> [ACTION ITEM] Return each line of the listing below, unchanged, and omit the images.

> [AVAILABLE DATA]
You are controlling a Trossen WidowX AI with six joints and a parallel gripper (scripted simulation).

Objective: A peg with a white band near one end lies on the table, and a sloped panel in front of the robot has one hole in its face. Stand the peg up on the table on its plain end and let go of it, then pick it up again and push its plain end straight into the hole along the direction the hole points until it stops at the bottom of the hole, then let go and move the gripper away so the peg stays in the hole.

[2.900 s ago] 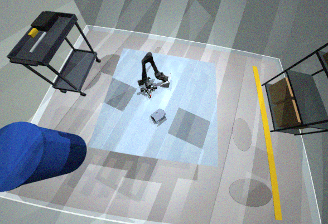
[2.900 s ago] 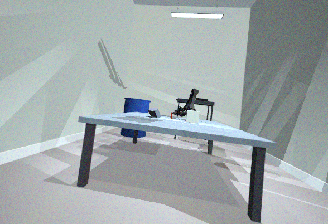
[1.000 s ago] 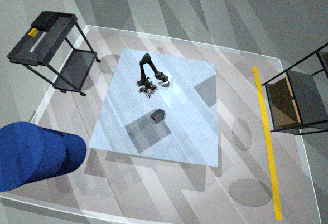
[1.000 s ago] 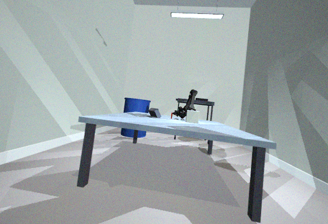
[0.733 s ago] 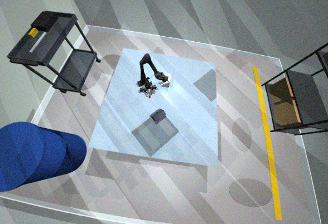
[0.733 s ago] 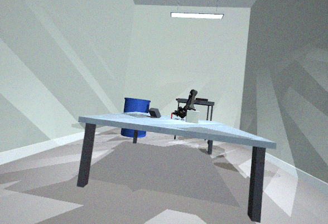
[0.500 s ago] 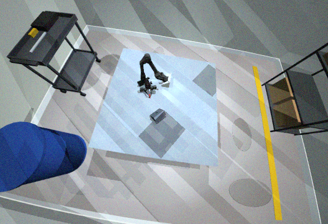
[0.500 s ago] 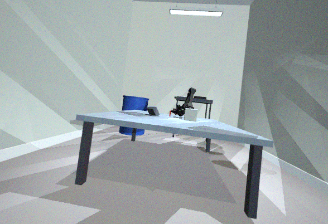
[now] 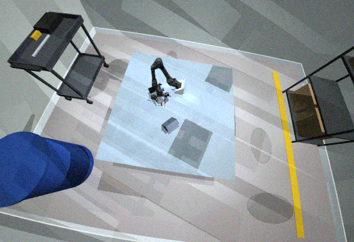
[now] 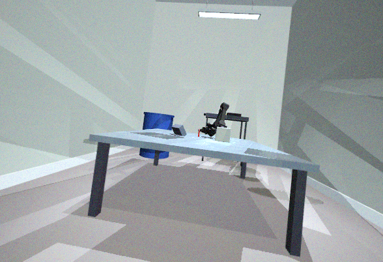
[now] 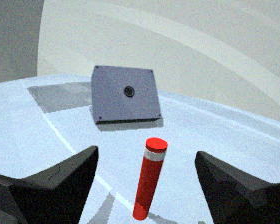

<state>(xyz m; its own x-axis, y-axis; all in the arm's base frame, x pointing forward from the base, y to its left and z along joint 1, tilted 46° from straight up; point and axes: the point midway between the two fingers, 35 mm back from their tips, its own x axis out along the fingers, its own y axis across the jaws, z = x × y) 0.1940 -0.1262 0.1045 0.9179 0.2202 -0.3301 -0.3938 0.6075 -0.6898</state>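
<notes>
My gripper tip is 10 mm above the peg. From my gripper tip the other things lie so: sloped panel 200 mm ahead, 120 mm to the left, 20 mm below.
</notes>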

> [RESPONSE BELOW]
You are controlling a Trossen WidowX AI with six joints and a parallel gripper (scripted simulation).

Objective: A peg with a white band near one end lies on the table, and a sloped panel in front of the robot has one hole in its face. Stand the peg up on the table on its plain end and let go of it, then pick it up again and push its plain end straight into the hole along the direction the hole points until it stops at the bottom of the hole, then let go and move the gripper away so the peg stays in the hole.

[2.900 s ago] 
[2.900 s ago] 
[1.000 s ago] 
[1.000 s ago] 
[0.733 s ago] 
[0.733 s ago] 
[0.500 s ago] 
[0.500 s ago] 
[now] 
[now] 
[now] 

<state>(xyz m; its own x-axis, y-axis; all in the arm's base frame, x pointing forward from the base, y to its left and z along joint 1, tilted 46° from straight up; point and axes: the point midway between the two fingers, 35 mm back from their tips, its own x axis out along the fingers, its own y axis across the jaws, z = x × y) 0.1940 -0.1262 0.1045 0.9179 0.2202 -0.3301 -0.3938 0.6075 -0.6898</state>
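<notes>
My gripper tip is 10 mm above the peg. From my gripper tip the other things lie so: sloped panel 200 mm ahead, 120 mm to the left, 20 mm below.
</notes>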

Work on this exercise is finished.